Lexus originated from a corporate project to develop a new premium sedan, code-named F1, which began in 1983 and culminated in the launch of the Lexus LS in 1989. Subsequently, the division added sedan, coupé, convertible, and SUV models. Until 2005 Lexus did not exist as a brand in its home market and all vehicles marketed internationally as Lexus from 1989-2005 were released in Japan under the Toyota marque and an equivalent model name. In 2005, a hybrid version of the RX crossover debuted, and additional hybrid models later joined the division’s lineup. In 2007, Lexus launched its own F marque performance division with the debut of the IS F sport sedan, followed by the LFA supercar in 2009.
From the start of production, Lexus vehicles have been produced in Japan, with manufacturing centered in the Chūbu and Kyūshū regions, and in particular at Toyota’s Tahara, Aichi, Chūbu and Miyata, Fukuoka, Kyūshū plants. Assembly of the first Lexus built outside the country, the Ontario, Canada–produced RX 330, began in 2003. Following a corporate reorganization from 2001 to 2005, Lexus operates its own design, engineering, and manufacturing centers.

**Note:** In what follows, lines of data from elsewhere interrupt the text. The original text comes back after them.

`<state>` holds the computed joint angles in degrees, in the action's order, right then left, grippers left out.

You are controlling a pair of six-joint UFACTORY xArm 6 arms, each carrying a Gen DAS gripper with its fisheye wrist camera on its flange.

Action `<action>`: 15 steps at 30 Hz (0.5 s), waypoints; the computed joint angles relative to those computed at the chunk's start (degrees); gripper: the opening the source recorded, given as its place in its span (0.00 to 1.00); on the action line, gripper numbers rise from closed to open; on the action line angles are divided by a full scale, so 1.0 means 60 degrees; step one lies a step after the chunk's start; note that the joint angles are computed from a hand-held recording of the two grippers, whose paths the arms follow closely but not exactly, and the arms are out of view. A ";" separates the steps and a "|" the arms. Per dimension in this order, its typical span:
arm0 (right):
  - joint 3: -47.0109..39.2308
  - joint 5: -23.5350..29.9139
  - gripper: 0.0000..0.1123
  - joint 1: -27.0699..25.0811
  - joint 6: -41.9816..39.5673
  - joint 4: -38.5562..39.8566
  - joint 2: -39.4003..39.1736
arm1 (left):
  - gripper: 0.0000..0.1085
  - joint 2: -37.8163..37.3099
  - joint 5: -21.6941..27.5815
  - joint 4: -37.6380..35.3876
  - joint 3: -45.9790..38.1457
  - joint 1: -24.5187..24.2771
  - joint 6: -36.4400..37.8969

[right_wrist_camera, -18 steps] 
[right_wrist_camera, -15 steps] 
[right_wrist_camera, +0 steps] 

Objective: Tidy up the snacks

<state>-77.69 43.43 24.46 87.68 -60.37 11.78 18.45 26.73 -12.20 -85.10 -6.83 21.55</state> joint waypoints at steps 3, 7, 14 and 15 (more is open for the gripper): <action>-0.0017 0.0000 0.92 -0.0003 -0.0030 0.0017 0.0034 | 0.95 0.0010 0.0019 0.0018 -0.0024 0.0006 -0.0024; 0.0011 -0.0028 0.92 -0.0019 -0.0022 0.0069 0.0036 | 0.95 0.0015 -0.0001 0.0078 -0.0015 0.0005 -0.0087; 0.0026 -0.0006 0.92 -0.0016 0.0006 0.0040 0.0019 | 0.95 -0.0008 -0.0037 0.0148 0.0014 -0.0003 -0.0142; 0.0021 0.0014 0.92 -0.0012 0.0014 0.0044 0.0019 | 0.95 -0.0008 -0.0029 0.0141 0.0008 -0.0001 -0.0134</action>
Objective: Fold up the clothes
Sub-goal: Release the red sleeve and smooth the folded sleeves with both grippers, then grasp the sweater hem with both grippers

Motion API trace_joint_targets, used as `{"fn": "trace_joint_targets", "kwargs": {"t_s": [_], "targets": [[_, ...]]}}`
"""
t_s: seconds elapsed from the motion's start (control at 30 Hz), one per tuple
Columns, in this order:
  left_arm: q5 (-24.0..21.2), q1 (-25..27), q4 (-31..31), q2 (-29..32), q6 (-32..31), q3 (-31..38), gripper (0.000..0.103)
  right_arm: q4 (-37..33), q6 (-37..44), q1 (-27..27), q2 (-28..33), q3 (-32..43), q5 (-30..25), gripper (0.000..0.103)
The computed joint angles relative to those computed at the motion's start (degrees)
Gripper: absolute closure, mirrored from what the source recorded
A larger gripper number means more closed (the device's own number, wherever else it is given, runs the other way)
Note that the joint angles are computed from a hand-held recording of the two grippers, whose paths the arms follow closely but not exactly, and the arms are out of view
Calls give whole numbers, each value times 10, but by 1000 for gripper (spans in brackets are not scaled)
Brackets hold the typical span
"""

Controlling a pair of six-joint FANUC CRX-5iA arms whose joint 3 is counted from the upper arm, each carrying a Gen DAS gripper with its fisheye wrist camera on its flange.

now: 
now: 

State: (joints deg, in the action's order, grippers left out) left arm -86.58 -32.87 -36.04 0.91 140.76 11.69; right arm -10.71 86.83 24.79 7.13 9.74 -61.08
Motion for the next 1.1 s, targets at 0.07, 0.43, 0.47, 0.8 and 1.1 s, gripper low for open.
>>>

Since the 2000s (decade), Lexus has increased sales outside its largest market, the United States. The division inaugurated dealerships in Japan’s domestic market in 2005, becoming the first Japanese premium car marque to launch in its country of origin. The brand was introduced in Southeast Asia, Latin America, Europe, and other regions. The division’s lineup also reflects regional differences for model and powertrain configurations.